YOUR TASK: Since the copy must match the original, write out each record word for word, skipping only the pictures.

Items listed in a dataset:

_____

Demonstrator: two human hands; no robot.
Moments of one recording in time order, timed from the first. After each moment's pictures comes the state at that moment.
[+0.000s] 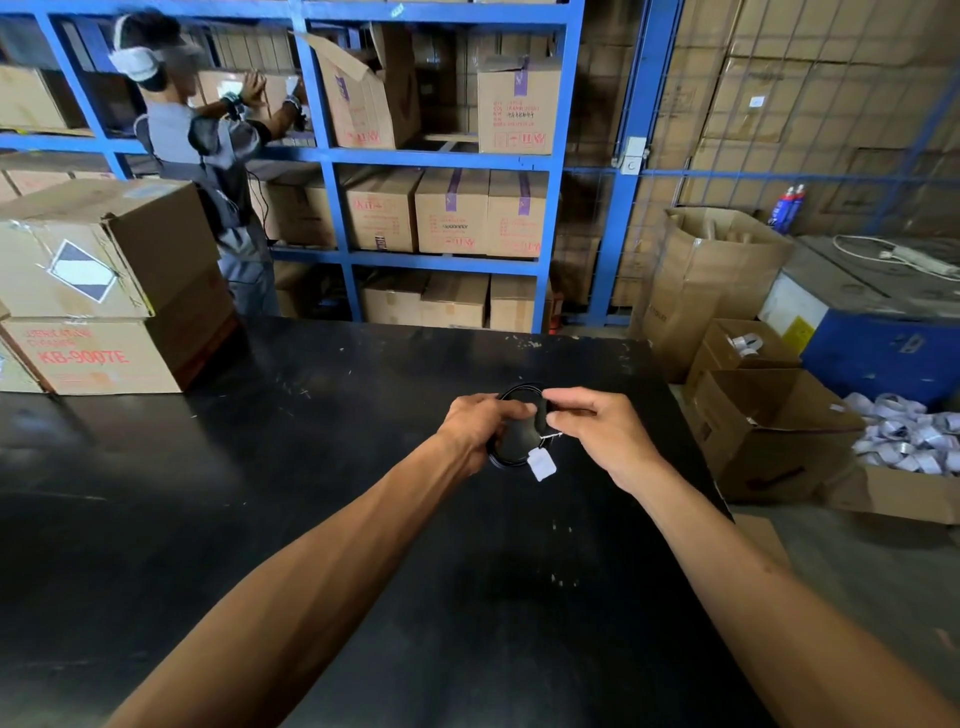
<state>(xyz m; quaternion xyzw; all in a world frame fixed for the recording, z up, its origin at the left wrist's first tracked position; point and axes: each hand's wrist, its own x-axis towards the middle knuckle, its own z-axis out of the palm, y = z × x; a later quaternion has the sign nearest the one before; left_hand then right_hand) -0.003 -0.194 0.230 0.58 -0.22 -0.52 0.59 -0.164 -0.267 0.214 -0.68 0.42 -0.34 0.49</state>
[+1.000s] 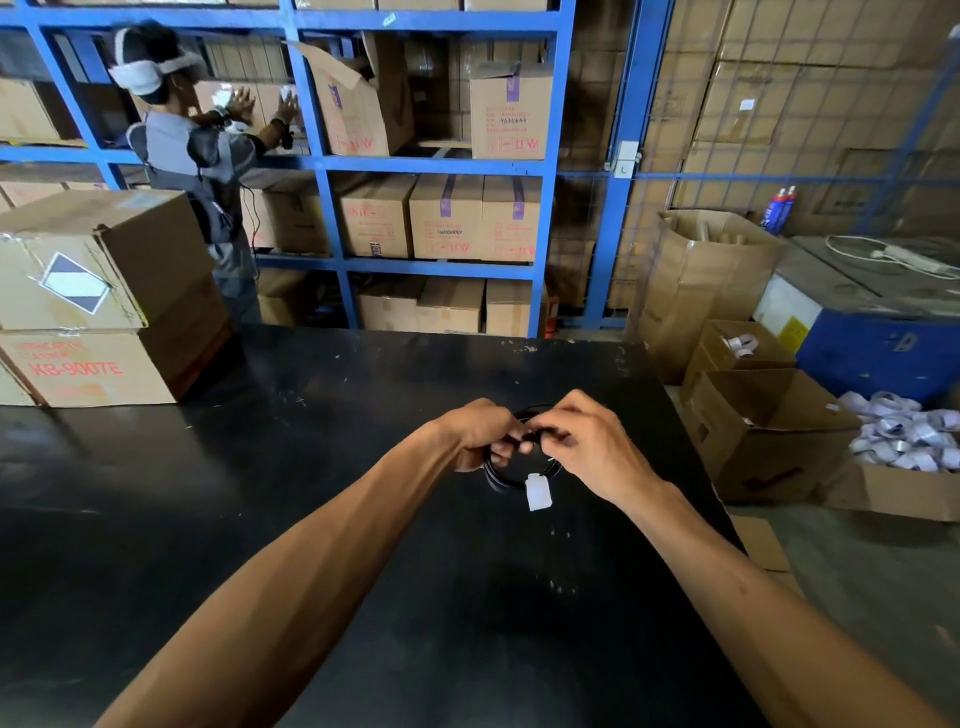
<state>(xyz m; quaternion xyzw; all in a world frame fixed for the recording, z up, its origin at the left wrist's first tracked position) 0.003 -0.204 0.239 0.63 -0.37 -0.58 0.37 -0.172 -0.255 0.214 -0.90 0.29 -0.29 0.15</state>
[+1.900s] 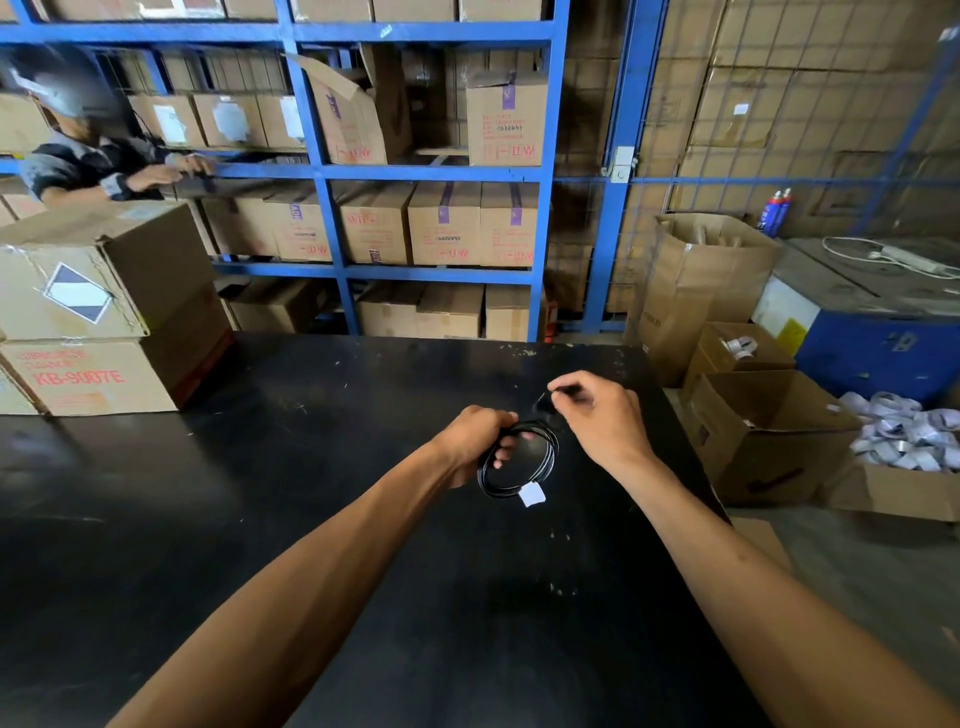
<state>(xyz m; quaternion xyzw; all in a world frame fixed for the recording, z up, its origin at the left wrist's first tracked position) 0.002 -0.202 0.218 0.60 -0.38 -0.53 0.47 -0.165 -0.277 0.225 -0.78 0.41 -0.40 0.25</state>
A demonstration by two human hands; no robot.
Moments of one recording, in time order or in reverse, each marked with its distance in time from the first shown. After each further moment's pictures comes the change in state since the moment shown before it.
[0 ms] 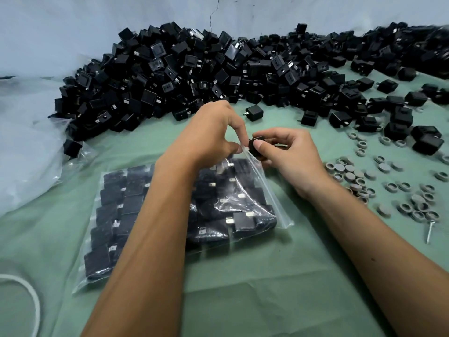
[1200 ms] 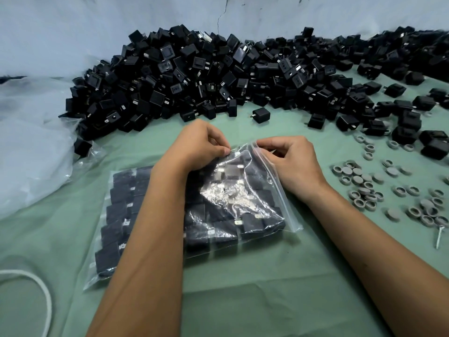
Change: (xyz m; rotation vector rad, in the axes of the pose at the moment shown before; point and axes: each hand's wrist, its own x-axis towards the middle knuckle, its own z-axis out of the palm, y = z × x) left_hand -0.006 -0.047 0.007 -0.275 -0.048 -0.358; right_hand -0.001 -0.001 0.010 -0.318 0.052 -0.050
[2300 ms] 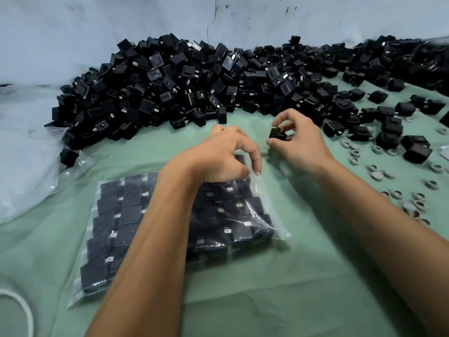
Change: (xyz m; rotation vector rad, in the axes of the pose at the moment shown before) left_hand -0.016 0.055 0.012 0.214 -0.268 0.307; right_hand 0.048 0.012 -0.037 -0.081 0.050 -0.019
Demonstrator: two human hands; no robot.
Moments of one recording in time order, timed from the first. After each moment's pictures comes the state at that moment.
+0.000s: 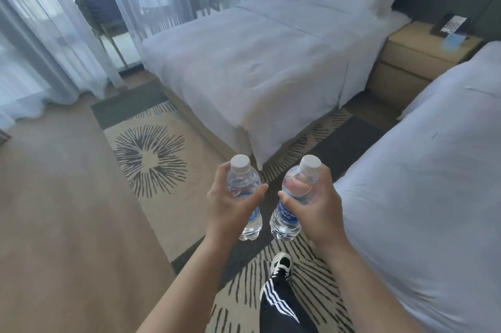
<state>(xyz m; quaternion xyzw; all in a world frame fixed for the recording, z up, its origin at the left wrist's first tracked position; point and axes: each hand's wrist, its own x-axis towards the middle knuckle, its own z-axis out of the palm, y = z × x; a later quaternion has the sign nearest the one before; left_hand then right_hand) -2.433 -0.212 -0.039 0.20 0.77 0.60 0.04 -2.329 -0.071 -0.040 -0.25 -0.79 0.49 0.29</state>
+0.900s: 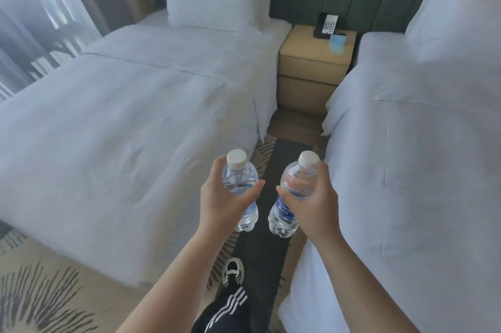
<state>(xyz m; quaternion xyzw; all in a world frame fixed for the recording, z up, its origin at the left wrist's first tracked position) -2.740 0.285 -0.035 0.40 0.73 0.53 0.16 -2.583 0.362 -0.052 -0.46 -0.70 0.36 0.41</state>
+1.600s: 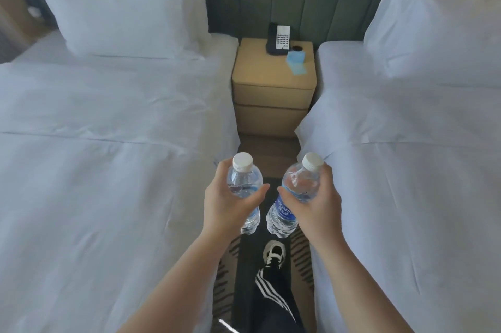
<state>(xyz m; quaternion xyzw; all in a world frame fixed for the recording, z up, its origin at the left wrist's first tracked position) -2.911 0.707 -0.057 0.49 0.68 0.49 0.25 -2.741 0.734 -0.059 -0.58 -0.62 0.31 0.43</state>
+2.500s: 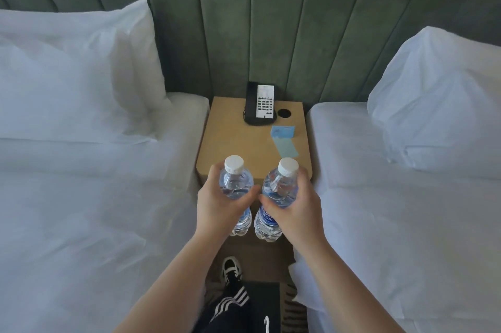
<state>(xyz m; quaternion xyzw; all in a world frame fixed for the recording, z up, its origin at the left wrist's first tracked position) -2.950 1.283 -0.066 0.50 0.65 0.50 0.27 -2.793 1.297 -0.065 -0.56 -0.64 0.31 0.43</state>
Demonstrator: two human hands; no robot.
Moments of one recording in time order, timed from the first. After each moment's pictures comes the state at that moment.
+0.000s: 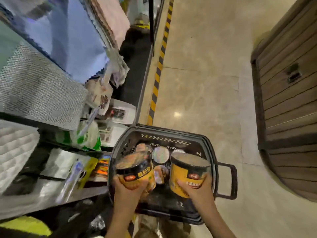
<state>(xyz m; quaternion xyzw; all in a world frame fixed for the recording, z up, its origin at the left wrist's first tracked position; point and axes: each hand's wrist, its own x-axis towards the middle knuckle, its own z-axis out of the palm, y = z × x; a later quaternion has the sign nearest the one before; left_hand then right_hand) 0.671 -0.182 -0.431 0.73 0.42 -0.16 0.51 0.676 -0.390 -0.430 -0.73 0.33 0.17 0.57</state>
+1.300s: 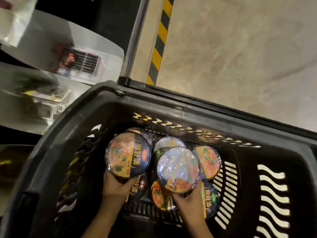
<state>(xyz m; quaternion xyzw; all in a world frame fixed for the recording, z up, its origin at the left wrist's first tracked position) 0.732 -0.139 -0.835 0.71 0.41 -0.17 0.55 0.711 -0.330 -0.812 -0.73 0.33 0.21 0.57</state>
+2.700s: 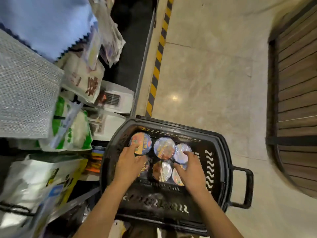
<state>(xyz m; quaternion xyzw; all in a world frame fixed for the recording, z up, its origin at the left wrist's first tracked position) 0.786 -0.151 -0.527 0.88 0.19 -0.27 0.35 0.767 -0.341 -0.523 -0.90 0.18 0.26 0.29</state>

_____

RESPONSE AREA:
Demonstrator: two human hands; no robot.
Moments of one recording in time order, timed from the first. After each moment's pictures comes the state at that moment.
[+0.000s] 
<state>(xyz m; quaternion xyzw; all in a world frame fixed for the recording, z up, its origin at the left wrist's first tracked position; point and axes: each hand's wrist, its own x-axis towards the middle knuckle, its own z-axis out of the palm, y = z × x; a later quaternion has the sign nearest the one before; left_hand then right_hand) -0.003 -0.194 0.230 0.58 -0.22 -0.52 0.59 -0.164 -0.267 0.214 -0.68 0.42 -0.34 0.49</state>
[+1.000s] 
<state>(xyz m; quaternion xyzw; all in a world frame fixed for the recording, z up, its origin at the left wrist's first tracked position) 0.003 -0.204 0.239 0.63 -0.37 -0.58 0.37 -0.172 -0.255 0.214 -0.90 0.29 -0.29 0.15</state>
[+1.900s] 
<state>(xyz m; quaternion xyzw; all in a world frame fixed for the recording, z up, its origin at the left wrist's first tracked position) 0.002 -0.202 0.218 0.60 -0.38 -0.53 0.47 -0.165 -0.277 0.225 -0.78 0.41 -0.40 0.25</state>
A demonstration by two human hands; no robot.
Moments of one recording, in time order or in reverse, each marked with its distance in time from the first shown. After each further moment's pictures comes the change in state since the moment shown before it.
[0 ms] 
[1200 ms] 
Change: (xyz m; rotation vector rad, in the axes of the pose at the moment shown before; point and axes: each hand's wrist, its own x-axis towards the middle knuckle, its own z-axis out of the palm, y = z × x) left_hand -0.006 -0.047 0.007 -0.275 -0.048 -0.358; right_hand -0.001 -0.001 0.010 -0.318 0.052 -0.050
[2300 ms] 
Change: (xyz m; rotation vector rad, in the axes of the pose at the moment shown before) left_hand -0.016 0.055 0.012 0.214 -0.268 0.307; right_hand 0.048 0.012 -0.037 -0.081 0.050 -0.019
Demonstrator: two human hands; no robot.
Moments of one recording in time order, timed from the first. After each moment's pictures comes the state at that moment.
+0.000s: 
<state>(xyz m; quaternion xyzw; all in a world frame fixed for the recording, z up, its origin at the left wrist's first tracked position; point and axes: each hand's wrist, its own x-axis towards the middle knuckle, its own z-axis out of the palm, y = z × x; a later quaternion has the sign nearest the one before; left_hand then right_hand) -2.433 -0.212 -0.039 0.20 0.77 0.60 0.04 -2.329 -0.071 -0.040 -0.25 -0.79 0.49 0.29</state>
+0.900s: 
<state>(xyz m; quaternion xyzw; all in a world frame fixed for the recording, z up, its origin at the left wrist's first tracked position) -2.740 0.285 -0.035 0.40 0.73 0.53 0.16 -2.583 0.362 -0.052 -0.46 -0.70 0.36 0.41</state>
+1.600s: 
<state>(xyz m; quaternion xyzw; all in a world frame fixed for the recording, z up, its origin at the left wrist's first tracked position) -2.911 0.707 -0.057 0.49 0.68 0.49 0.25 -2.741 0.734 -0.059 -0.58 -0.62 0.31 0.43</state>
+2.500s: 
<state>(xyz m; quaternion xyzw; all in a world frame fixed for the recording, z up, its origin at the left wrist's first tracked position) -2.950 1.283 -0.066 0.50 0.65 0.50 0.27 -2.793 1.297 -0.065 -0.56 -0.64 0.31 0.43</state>
Demonstrator: two human hands; no robot.
Moments of one recording in time order, timed from the first. After each moment's pictures comes the state at that moment.
+0.000s: 
<state>(xyz m; quaternion xyzw; all in a world frame fixed for the recording, z up, its origin at the left wrist's first tracked position; point and axes: each hand's wrist, its own x-axis towards the middle knuckle, its own z-axis out of the palm, y = z × x; a later quaternion has the sign nearest the one before; left_hand then right_hand) 0.671 -0.182 -0.431 0.73 0.42 -0.16 0.51 0.676 -0.390 -0.430 -0.73 0.33 0.17 0.57</state>
+1.300s: 
<state>(xyz m; quaternion xyzw; all in a world frame fixed for the recording, z up, its origin at the left wrist's first tracked position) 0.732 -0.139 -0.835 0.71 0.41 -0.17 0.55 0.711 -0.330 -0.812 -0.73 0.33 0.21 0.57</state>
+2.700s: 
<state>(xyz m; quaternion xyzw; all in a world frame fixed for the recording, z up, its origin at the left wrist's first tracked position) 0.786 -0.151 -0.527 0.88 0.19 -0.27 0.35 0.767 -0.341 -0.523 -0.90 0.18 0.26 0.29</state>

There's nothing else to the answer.